Ordinary LASIK, this excellent operation by the standards of two thousandths, today needs to be done in exceptional cases (for example, scars in the cornea). Despite the persuasion and all advertising words - the other options are better. In your particular case, most likely, the relief features of the cornea’s surfaces and its thickness, profession and hobby, age and much more will fall on this picture - advice is useless without diagnosis.

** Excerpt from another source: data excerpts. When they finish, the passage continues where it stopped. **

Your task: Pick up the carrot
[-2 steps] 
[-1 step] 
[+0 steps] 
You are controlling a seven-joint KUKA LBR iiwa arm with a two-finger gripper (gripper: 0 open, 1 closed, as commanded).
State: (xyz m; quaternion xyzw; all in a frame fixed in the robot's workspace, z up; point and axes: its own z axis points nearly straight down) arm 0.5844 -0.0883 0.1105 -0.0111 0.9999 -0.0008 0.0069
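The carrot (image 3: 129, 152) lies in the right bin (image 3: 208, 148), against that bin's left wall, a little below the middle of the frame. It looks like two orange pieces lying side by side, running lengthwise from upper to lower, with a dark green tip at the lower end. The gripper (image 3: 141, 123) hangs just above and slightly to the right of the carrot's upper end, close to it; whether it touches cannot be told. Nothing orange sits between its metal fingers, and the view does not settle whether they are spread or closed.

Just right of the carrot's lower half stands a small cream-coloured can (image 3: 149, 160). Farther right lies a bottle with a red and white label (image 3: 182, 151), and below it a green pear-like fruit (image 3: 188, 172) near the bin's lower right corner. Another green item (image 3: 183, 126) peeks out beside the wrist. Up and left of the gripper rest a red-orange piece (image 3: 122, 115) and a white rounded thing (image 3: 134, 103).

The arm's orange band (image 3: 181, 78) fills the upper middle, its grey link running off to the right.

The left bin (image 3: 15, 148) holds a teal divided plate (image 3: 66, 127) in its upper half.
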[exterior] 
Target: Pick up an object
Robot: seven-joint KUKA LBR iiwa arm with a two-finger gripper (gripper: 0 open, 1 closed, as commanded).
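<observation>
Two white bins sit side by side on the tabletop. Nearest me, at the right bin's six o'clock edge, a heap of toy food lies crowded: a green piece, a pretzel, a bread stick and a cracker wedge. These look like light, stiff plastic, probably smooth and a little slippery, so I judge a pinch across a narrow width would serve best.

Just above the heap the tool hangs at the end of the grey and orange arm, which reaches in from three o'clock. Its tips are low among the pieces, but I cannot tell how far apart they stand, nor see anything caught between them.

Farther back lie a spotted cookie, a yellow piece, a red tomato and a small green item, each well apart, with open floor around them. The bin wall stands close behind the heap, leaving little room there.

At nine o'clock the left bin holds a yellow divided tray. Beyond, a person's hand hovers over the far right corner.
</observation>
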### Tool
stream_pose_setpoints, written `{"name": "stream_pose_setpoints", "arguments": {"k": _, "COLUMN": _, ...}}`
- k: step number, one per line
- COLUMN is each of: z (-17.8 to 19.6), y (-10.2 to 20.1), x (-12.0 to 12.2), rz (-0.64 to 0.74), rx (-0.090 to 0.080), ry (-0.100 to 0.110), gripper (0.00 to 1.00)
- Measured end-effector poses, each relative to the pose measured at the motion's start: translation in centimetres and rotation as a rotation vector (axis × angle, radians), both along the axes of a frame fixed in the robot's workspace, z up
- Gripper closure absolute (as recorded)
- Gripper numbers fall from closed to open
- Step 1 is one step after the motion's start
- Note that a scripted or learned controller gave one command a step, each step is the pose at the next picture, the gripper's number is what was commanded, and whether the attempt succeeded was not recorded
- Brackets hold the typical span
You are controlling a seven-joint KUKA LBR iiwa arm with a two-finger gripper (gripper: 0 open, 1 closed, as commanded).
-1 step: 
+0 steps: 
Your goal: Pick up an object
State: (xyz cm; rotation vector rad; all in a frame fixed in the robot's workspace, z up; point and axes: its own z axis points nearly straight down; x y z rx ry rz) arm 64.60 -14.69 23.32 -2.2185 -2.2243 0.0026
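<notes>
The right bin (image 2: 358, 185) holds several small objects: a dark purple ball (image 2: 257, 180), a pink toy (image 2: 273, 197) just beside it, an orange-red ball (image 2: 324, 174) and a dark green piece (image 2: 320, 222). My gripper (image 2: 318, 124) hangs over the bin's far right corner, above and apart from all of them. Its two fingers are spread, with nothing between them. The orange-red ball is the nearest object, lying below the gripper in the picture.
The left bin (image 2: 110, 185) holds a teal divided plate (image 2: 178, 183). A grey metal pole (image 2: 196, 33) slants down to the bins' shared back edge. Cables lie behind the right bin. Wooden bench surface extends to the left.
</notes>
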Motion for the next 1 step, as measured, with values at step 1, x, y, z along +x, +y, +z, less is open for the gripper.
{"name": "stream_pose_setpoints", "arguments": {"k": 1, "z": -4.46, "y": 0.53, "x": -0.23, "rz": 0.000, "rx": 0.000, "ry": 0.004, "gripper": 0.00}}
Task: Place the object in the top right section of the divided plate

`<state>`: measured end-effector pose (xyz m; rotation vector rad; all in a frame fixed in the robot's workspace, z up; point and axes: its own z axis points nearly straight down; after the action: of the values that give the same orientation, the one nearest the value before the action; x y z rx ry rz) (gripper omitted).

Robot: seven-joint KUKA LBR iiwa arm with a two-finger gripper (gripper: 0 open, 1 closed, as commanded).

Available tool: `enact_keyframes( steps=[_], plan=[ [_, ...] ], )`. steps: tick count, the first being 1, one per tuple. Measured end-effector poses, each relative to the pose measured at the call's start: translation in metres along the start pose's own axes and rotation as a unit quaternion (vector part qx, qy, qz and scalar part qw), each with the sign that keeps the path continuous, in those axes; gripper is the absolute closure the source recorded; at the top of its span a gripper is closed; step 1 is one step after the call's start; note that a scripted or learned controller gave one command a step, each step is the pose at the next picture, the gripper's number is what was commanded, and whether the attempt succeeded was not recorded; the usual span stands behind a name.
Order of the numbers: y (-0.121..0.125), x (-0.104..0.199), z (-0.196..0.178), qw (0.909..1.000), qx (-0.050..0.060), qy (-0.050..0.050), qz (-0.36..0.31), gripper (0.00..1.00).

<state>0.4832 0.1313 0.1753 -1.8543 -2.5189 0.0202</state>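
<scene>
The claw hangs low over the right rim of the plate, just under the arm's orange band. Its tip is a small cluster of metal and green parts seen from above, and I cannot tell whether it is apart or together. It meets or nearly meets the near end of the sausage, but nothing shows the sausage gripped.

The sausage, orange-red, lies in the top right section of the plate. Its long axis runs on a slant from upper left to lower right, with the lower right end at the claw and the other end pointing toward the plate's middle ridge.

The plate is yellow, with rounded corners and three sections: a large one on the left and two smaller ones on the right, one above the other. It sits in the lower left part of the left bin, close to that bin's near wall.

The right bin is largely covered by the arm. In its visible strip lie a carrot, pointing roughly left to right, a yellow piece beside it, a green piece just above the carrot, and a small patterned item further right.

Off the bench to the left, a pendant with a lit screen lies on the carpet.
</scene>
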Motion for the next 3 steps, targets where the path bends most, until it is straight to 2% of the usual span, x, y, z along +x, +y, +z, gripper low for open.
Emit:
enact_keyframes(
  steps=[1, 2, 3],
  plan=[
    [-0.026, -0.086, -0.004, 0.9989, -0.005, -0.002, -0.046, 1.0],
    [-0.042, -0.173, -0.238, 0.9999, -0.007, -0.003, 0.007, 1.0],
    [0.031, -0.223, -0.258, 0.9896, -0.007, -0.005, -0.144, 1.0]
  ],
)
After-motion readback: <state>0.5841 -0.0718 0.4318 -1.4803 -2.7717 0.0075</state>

- What does an IT specialist need to know about vision?Let's start with platitudes: the less you sit at a computer, the better. The more often you relax and look away, the better. If you are fond of sports such as table or tennis, or badminton, or golf, etc. (where there is a frequent change of focus) is good. Of the average importance of things - watch the light, it is best to use indirect light (for example, a lamp with a lamp shade) so that it is dim and not quite dark. Do not put the monitor so that there is a glare, use matte screens, if you can. There is almost no difference in reading from a tablet or an e-book (there is no research, I can’t justify with numbers), but subjectively - from a well-lit screen, e-ink is better.
The most important thing: if you have a screen at your workplace or at home 13-17 inches, then you can improve your life if you buy a larger display and place it a little further away than the current one - at least 10 cm. And better by 20. Not move the monitor closer to you when reading small text, and increase the font size if you can transfer it comfortably for reading speed.
Rest, take short breaks, leaving the computer: at lunch, go for a walk, and do not sit at the computer, do not be lazy to go to the printer or have a cup of coffee.
There are no clinical data on different types of screens and their flickering, problems were only with screens based on cathode-ray tubes. So, if you work at a computer, and especially from a laptop, it is better to do it at the table, sitting straight and level (this ensures that there are no problems in the cervical spine, that is, as a result, a normal blood supply to the head), often get up and watch out the window.
Long-term work at the computer leads to a violation of the stability of the tear film and to the appearance of such a disorder as “dry eye syndrome”. It is necessary to blink more often or use special moisturizing drops, or put a humidifier.
In general, the eyes of an IT specialist are exactly the same as other people. For an adult, the danger of working at a computer is greatly exaggerated. There is no particular difference between what you would read 8-10 hours a day in the eighteenth century or sit at a computer today.
But, let me remind you, in the eighteenth century, general surgeons provided eye health, there were no antibiotics, ophthalmology was only in its infancy. You are definitely lucky with the twenty first century. But most importantly, you can be calm about the need to change jobs. If you follow the rules - everything will be fine.
Everything!
Seems to be able to answer all your questions in one place. If there is more - ask, I will update the FAQ.